#### Work instructions:
Begin at the line below that has "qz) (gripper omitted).". Stop after the line that has "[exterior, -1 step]", repeating each line exactly and leaving out the pictures.

Extracted data entries
━━━━━━━━━━

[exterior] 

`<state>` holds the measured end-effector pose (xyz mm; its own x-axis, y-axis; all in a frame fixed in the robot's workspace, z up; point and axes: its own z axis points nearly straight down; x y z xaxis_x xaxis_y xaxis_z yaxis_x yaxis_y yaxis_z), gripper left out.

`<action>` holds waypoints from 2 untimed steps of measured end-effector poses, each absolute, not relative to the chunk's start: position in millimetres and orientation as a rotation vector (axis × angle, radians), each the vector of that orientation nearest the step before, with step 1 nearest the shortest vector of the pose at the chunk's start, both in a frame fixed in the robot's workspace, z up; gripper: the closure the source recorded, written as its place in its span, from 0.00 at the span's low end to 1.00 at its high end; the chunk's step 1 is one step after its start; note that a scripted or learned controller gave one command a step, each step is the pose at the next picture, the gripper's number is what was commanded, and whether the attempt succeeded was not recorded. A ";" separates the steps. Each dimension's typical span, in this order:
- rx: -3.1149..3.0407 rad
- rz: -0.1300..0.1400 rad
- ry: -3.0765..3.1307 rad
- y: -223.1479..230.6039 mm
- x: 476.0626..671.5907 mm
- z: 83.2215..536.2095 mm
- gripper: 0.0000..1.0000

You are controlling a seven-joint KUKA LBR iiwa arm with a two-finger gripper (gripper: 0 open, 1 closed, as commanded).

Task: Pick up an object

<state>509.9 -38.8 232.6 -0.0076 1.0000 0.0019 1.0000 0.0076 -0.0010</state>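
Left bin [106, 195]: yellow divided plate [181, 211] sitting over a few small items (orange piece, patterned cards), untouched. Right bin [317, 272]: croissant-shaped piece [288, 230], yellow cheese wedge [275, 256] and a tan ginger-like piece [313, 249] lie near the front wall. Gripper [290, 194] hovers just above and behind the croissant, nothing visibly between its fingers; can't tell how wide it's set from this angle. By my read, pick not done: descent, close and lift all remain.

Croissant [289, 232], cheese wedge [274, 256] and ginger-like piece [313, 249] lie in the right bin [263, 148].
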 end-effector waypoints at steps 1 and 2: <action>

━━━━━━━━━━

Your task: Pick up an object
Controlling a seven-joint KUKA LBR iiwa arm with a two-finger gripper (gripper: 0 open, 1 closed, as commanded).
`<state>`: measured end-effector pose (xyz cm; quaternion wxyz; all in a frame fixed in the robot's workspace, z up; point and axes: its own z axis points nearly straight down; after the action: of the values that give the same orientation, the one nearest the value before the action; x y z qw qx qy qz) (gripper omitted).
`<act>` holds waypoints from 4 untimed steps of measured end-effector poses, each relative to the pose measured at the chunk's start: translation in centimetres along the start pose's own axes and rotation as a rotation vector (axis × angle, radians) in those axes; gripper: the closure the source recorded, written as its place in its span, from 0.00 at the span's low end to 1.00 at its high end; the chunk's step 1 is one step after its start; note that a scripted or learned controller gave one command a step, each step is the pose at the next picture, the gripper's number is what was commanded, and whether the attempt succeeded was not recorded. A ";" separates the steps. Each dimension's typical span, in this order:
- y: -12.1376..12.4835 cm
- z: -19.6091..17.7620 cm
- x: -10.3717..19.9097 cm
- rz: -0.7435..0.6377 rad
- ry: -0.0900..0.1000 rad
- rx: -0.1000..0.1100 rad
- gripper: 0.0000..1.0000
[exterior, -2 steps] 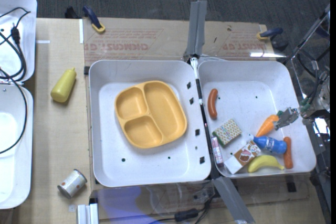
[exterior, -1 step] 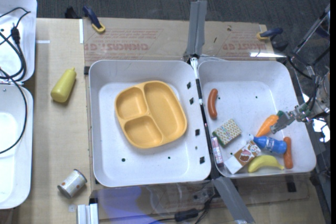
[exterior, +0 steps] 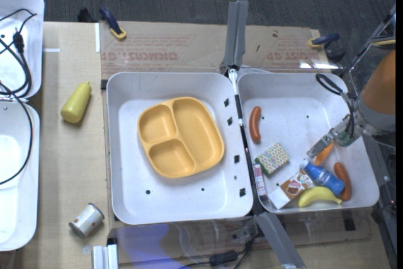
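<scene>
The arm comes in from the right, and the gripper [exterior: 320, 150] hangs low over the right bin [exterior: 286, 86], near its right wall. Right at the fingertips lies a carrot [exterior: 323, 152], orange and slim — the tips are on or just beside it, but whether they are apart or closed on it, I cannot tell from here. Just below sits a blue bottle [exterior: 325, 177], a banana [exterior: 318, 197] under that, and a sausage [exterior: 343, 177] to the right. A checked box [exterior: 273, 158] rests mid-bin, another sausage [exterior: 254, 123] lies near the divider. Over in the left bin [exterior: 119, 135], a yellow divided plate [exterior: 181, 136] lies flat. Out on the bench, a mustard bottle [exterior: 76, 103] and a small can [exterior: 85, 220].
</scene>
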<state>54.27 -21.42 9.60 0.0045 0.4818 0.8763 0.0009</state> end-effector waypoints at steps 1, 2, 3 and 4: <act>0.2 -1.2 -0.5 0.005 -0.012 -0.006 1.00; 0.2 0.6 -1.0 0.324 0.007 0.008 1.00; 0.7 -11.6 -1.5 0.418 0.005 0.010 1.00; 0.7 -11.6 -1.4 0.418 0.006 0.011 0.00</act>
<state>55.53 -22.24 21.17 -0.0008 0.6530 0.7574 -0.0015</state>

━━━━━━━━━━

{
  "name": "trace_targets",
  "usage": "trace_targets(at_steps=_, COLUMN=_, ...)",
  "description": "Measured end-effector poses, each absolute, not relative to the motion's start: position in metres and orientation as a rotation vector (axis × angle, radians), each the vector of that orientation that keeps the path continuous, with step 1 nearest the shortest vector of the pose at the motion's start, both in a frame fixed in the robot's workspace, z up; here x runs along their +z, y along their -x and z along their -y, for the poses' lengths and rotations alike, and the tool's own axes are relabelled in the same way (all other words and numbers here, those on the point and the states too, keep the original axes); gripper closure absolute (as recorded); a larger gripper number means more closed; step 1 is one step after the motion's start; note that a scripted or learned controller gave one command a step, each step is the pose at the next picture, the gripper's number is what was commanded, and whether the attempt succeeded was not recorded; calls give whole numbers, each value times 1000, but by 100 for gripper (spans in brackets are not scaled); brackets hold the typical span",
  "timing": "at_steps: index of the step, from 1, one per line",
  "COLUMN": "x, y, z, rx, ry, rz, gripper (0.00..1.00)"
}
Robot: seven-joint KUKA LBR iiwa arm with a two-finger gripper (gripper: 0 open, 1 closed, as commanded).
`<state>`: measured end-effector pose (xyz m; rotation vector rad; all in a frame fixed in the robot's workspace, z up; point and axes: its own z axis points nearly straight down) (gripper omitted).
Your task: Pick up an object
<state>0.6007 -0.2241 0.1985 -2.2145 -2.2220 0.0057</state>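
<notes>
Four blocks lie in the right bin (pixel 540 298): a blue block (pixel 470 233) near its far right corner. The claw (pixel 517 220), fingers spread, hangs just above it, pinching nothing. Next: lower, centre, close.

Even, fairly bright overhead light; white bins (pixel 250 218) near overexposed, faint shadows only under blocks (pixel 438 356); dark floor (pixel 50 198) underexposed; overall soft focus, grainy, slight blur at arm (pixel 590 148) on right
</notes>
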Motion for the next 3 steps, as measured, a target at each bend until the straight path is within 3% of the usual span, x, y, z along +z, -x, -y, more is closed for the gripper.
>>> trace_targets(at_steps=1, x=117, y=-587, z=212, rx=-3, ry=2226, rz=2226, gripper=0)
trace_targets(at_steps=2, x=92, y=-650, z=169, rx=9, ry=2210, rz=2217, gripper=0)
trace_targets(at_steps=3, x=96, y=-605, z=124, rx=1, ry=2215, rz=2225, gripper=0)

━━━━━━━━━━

#### Task response:
`<state>`: measured end-effector pose (xyz cm; quaternion wxyz; all in a frame fixed in the robot's workspace, z up; point and axes: its own z axis points nearly straight down; after the action: of the values that give the same orientation, the one nearest the value before the action; x y z qw qx qy qz) (gripper omitted).
`<act>` holds waypoints from 4 untimed steps of measured end-effector poses, each relative to the pose measured at the chunk's start: translation in centimetres along the start pose's own axes and rotation as a rotation vector (axis × angle, radians) in those axes; gripper: the closure the source recorded, written as its place in its span, from 0.00 at the span's low end to 1.00 at its high end; the chunk's step 1 is one step after its start; note that a scripted or learned controller gave one command a step, each step is the pose at the next picture, the gripper's number is what was commanded, and whether the attempt succeeded was not recorded. A ";" separates the steps. Each dimension's typical span, in this order:
- y: -12.1376..12.4835 cm
- z: -19.6091..17.7620 cm
- x: -10.3717..19.9097 cm
- rz: -0.7435..0.6377 rad
- ry: -0.0900..0.1000 rad
- rx: -0.1000..0.1100 rad
- gripper: 0.0000..1.0000
[exterior, -2 steps] 
[exterior, -1 step] 

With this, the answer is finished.